Let’s take a look at my convenience function.
eval_clustering
In the default setting in which all you have is the unlabelled dataset, it will calculate the three intrinsic cluster quality metrics for a variety of models and combinations of free parameters and return the best model based on the scoring metric you choose using the best_model_metric
parameter along with the full grid search results. You can also make a Silhouette Plot for the best model by setting the make_silhoutte_plots
to True
and since most datasets have more than 2 features, you can get a t-SNE projection of the high dimensional datapoints by setting embed_data_in_2d
to True
. If you have the ground truth labels (or just another set of labels obtained by, say, a different clustering run) available, you can pass them to the gt_labels
parameter and it will calculate the clustering consensus metrics.


Parting Thoughts
Every machine learning engineer, researcher and dabbler I’ve met over the years has their own version of such wrappers.

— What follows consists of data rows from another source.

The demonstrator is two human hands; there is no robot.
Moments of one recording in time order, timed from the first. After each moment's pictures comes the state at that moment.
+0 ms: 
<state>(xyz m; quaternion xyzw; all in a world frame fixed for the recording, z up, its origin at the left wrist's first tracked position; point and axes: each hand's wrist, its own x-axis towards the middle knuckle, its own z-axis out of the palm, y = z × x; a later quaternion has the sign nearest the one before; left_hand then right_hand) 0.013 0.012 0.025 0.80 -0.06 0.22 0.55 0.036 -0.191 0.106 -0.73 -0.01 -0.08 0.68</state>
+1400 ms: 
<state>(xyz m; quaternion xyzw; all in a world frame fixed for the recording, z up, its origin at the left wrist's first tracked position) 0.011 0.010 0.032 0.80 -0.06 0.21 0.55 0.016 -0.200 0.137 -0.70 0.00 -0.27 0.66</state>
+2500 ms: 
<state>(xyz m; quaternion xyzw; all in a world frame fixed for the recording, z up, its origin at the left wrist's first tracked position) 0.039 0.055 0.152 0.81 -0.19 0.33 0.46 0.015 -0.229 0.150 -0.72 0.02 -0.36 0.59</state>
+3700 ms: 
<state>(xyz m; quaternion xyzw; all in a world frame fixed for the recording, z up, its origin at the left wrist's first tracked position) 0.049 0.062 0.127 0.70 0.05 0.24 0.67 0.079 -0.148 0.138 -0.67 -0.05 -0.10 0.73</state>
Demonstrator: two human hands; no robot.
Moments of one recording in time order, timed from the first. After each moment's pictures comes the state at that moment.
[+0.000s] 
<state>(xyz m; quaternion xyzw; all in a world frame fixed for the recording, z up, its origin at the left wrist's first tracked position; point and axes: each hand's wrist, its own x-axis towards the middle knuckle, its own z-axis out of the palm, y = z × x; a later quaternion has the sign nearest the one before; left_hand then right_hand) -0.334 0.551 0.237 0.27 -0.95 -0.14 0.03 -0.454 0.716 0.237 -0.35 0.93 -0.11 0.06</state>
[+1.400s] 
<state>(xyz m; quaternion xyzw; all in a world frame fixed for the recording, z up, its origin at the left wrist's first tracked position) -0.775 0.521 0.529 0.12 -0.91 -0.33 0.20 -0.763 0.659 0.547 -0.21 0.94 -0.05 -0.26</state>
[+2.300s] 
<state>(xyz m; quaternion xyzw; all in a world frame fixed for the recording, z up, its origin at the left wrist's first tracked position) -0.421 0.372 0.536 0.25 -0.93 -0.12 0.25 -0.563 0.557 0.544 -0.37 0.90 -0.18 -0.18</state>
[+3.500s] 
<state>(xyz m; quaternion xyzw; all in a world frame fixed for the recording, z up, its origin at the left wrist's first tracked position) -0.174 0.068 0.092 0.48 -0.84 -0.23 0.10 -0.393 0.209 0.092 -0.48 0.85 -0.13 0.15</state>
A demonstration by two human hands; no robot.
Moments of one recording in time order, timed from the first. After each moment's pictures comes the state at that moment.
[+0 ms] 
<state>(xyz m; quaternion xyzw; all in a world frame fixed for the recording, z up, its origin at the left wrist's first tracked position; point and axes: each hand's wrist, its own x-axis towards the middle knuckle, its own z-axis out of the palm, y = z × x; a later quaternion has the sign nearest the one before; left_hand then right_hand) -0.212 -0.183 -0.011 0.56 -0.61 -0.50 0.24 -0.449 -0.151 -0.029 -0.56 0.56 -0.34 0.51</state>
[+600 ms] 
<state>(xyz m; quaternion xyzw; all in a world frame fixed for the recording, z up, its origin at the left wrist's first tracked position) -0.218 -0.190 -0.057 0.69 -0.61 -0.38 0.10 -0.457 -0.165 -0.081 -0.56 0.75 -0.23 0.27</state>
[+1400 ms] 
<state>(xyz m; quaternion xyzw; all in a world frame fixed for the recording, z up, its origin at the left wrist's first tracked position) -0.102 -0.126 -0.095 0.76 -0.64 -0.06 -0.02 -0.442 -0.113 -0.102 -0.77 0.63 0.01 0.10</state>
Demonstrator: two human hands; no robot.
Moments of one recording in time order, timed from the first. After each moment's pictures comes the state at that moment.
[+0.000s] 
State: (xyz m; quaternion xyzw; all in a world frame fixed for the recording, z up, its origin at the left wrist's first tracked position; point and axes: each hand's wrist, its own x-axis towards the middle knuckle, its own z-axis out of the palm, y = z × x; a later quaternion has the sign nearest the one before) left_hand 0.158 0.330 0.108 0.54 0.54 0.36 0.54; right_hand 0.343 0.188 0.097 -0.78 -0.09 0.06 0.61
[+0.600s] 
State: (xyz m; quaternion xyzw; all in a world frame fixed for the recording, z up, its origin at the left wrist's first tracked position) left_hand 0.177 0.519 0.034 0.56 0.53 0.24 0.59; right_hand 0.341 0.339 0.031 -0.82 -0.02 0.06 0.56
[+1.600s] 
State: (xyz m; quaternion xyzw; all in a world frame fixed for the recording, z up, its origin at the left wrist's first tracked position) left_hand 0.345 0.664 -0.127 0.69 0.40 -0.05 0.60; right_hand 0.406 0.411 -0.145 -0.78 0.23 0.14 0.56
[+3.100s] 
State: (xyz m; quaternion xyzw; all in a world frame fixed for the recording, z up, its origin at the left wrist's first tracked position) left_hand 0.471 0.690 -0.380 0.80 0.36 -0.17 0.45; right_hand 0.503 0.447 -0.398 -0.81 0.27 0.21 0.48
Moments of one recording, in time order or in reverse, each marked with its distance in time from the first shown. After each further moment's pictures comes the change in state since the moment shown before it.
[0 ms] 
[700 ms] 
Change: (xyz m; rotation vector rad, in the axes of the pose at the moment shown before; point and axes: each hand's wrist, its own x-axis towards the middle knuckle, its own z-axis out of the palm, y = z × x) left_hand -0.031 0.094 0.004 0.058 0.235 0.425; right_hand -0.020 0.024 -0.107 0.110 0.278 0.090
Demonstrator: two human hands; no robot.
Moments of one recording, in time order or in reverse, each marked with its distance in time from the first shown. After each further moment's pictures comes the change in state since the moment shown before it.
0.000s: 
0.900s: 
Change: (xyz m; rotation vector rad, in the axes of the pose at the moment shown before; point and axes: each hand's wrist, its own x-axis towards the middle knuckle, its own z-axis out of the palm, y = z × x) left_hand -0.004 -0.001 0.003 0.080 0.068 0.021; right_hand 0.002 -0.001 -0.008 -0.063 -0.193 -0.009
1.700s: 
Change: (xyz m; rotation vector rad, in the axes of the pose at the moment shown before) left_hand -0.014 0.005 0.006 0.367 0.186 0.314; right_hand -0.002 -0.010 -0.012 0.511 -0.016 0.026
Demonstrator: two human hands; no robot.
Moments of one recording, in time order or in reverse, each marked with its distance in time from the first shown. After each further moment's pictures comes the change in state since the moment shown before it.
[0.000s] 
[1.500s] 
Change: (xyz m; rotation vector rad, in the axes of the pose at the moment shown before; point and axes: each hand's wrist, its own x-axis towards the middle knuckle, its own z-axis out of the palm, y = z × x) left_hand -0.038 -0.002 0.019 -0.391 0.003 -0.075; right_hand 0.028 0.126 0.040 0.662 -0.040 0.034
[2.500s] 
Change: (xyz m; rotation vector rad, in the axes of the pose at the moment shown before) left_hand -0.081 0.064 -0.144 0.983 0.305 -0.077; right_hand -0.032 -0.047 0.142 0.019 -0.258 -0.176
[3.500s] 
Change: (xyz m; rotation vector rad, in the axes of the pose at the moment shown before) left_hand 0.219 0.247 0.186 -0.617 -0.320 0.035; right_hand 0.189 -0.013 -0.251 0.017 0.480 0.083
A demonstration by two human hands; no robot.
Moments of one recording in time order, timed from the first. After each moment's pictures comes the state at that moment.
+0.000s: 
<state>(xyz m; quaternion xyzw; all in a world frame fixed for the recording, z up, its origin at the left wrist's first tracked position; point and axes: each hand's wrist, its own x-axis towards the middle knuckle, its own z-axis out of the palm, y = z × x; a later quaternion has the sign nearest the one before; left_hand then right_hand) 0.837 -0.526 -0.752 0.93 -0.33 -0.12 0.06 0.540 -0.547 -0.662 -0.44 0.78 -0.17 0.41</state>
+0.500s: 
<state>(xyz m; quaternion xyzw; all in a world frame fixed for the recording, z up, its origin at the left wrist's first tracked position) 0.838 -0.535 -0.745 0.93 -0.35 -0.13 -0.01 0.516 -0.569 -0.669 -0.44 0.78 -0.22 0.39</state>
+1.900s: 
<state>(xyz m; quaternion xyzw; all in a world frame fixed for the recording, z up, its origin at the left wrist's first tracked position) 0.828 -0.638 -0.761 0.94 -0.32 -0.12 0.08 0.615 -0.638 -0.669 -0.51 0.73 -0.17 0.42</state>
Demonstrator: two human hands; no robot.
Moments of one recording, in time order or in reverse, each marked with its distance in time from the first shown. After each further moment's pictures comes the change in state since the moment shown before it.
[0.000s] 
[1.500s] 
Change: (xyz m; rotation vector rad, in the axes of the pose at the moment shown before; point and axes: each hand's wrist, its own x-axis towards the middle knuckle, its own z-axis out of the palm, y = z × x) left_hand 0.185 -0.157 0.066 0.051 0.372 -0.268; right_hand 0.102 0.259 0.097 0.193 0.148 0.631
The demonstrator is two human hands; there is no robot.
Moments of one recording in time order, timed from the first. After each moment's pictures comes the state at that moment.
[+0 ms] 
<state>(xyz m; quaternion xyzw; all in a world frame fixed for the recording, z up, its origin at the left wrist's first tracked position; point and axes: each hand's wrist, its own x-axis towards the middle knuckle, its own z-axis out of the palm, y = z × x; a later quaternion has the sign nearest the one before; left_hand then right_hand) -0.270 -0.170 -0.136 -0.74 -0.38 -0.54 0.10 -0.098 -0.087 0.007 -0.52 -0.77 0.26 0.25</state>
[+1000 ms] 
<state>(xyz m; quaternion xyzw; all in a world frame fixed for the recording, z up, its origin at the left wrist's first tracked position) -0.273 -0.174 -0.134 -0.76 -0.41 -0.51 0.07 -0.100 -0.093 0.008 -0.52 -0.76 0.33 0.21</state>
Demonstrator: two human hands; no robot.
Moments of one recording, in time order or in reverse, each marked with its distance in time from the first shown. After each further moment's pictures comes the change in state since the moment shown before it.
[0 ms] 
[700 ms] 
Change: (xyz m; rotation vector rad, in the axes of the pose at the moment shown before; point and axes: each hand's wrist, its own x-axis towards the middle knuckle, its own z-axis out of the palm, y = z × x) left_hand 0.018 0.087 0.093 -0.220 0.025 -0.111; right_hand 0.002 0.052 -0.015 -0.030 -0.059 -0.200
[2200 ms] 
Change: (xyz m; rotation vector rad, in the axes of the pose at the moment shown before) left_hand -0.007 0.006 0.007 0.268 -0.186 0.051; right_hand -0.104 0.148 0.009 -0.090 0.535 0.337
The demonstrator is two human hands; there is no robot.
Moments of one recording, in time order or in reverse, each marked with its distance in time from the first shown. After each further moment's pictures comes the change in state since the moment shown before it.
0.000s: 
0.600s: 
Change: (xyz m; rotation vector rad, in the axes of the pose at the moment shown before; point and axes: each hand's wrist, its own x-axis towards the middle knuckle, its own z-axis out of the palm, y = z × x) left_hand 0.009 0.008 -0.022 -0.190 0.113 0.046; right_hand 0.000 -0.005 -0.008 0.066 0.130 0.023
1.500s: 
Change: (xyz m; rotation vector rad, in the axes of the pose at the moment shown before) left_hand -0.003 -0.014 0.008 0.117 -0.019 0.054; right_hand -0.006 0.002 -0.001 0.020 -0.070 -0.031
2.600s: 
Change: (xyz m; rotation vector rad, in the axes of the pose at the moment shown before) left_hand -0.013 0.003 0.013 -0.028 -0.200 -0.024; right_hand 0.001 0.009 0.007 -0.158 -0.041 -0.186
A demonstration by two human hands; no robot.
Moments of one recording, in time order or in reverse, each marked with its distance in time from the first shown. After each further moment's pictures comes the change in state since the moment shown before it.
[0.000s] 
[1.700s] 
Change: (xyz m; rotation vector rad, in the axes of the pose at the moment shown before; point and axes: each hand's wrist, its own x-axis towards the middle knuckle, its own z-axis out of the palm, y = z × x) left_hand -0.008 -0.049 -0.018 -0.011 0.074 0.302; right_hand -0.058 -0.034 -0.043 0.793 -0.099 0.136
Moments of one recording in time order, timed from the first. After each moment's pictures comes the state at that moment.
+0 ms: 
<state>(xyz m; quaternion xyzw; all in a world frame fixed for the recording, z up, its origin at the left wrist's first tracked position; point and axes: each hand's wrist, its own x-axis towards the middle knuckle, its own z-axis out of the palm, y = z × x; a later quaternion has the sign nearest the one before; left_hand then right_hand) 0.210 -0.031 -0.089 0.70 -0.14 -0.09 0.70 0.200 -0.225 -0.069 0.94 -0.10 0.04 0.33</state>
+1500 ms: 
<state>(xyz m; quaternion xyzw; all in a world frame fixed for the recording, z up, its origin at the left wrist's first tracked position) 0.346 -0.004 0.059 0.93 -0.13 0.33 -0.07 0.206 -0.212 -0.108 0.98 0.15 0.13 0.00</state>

I hope someone finds these ones useful. I’ve packaged and published these on PyPI; install them with pip install clfutils4r
and pip install clustutils4r
. The code is available on my Github, fork away and modify to your liking. Even if you don’t like them as they are, hopefully they save you some time by serving as a starting point. Recently, I’ve taken to using Optuna for hyperparameter optimization and I’m thinking of incorporating that into these wrappers. It has a lot cleverer ways of optimally searching the hyperparameters space than the good old GridSearchCV and RandomizedSearchCV that I’ve been using here. I would like to point to PyCaret which is a fantastic low-code, scikit-learn wrapper library that does a lot of what I’ve done here and so much more; it has a truly eye-watering amount of options one can play with and it integrates pretty much every hyperparameter search package available including Optuna, Ray Tune, Hyperopt, Scikit Optimize (which is probably defunct now?). PyCaret has everything one would need for classification, especially the compare_models()
function which is fantastic for getting a quick models x metrics table comparing all available models via cross-validation and tune_model()
which essentially does what my gridsearch_classification()
does and returns the best model and optionally the tuner object from which you can grab the full grid of results. As of this post, I haven’t seen similar functions in the clustering module of PyCaret but I’m sure they are on the way. I’ve used it a few times and it’s great but I wanted to write my own wrappers to understand the process better. Thanks for reading this post!